Chapter 7 - Exponential and Logarithmic Functions - Cumulative Standards Review - Multiple Choice - Page 494: 23

$x = 2$

We don't want to work with radicals, so we need to transform them. To get rid of radicals, we square both sides of the equation: $(\sqrt {x + 2})^2 = (x)^2$ Squaring the radical will leave just the binomial: $x + 2 = x^2$ Rewrite the equation so the term with the greatest degree lies on the left side of the equation: $x^2 = x + 2$ We move all terms to the left side of the equation so that we are left with $0$ on the right side of the equation: $x^2 - x - 2 = 0$ We solve by factoring. To factor a quadratic equation in the form $ax^2 + bx + c = 0$, we look at factors of the product of $a$ and $c$ such that, when added together, equal $b$. For the equation $x^2 - x - 2 = 0$, $(a)(c)$ is $(1)(-2)$, or $-2$, but when added together will equal $b$ or $-1$. One of the factors needs to be positive and the other one negative, but the negative factor should be the one with the greater absolute value. This is because a negative number multiplied with a positive number will equal a negative number; however, when a negative number is added to a positive number, the result can be either negative or positive, depending on which number has the greater absolute value.
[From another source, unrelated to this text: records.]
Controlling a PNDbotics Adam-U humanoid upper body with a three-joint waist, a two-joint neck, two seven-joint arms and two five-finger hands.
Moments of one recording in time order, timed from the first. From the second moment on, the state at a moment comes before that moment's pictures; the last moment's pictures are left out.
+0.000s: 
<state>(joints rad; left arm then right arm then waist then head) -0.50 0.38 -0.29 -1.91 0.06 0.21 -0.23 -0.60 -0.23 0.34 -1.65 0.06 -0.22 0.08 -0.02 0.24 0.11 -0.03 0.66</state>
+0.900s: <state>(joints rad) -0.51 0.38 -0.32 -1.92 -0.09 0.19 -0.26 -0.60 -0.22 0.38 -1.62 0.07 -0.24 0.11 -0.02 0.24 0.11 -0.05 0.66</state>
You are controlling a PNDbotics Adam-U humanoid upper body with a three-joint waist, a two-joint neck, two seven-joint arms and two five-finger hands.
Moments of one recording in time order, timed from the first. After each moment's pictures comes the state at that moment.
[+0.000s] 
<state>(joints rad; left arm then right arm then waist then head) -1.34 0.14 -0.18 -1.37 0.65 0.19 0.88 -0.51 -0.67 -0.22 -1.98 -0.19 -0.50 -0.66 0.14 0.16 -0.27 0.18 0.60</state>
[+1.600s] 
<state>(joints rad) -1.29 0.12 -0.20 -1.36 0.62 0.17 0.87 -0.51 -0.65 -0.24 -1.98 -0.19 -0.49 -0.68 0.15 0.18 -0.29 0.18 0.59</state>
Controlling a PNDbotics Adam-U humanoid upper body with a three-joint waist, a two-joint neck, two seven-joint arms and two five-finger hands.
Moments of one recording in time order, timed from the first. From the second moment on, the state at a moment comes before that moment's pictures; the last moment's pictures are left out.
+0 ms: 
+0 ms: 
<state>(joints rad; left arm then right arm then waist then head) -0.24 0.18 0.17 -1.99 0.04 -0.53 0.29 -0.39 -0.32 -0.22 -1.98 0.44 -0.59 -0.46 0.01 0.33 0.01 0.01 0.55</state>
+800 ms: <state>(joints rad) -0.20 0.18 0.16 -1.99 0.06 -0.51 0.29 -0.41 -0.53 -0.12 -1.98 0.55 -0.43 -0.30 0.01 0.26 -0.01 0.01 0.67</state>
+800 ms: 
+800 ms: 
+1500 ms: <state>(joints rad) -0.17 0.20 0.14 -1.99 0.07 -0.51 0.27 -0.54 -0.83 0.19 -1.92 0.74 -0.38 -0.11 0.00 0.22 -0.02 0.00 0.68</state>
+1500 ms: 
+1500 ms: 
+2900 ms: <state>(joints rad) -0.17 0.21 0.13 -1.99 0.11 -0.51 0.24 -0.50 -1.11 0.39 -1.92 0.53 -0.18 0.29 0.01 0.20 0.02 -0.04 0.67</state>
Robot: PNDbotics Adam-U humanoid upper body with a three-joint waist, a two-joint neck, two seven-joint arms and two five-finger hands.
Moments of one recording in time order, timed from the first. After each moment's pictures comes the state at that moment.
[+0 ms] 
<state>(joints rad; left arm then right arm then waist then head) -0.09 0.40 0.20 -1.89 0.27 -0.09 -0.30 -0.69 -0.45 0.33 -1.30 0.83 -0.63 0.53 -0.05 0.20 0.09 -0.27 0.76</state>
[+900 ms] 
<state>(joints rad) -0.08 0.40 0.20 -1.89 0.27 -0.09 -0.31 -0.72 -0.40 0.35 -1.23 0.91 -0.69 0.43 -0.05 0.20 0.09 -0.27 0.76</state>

We came up with the following possibility: $(a)(c)$ = $(-2)(1)$ $b = -1$ Let's take a look at our factorization: $(x - 2)(x + 1) = 0$ The zero product property states that if the product of two factors equals zero, then either one of the factors is zero or both factors equal zero. We can, therefore, set each factor to $0$: First factor: $x - 2 = 0$ Add $2$ to each side to solve for $x$: $x = 2$ Second factor: $x + 1 = 0$ Subtract $1$ from each side to solve for $x$: $x = -1$ To check if our solutions are correct, we plug our solutions back into the original equation to see if the left and right sides equal one another. Let's plug in $x = 6$ first: $\sqrt {2 + 2} = 2$ Add what's inside the brackets: $\sqrt {4} = 2$ Take the square root of $4$: $2 = 2$ The left and right sides are equal; therefore, this solution is correct. Let's check $x = -1$: $\sqrt {-1 + 2} = -1$ Add numbers inside brackets first: $\sqrt {1} = -1$ Take the square root of $1$: $1 \ne -1$ The left and right sides are not equal; therefore, this is an extraneous solution. The only solution is $x = 2$.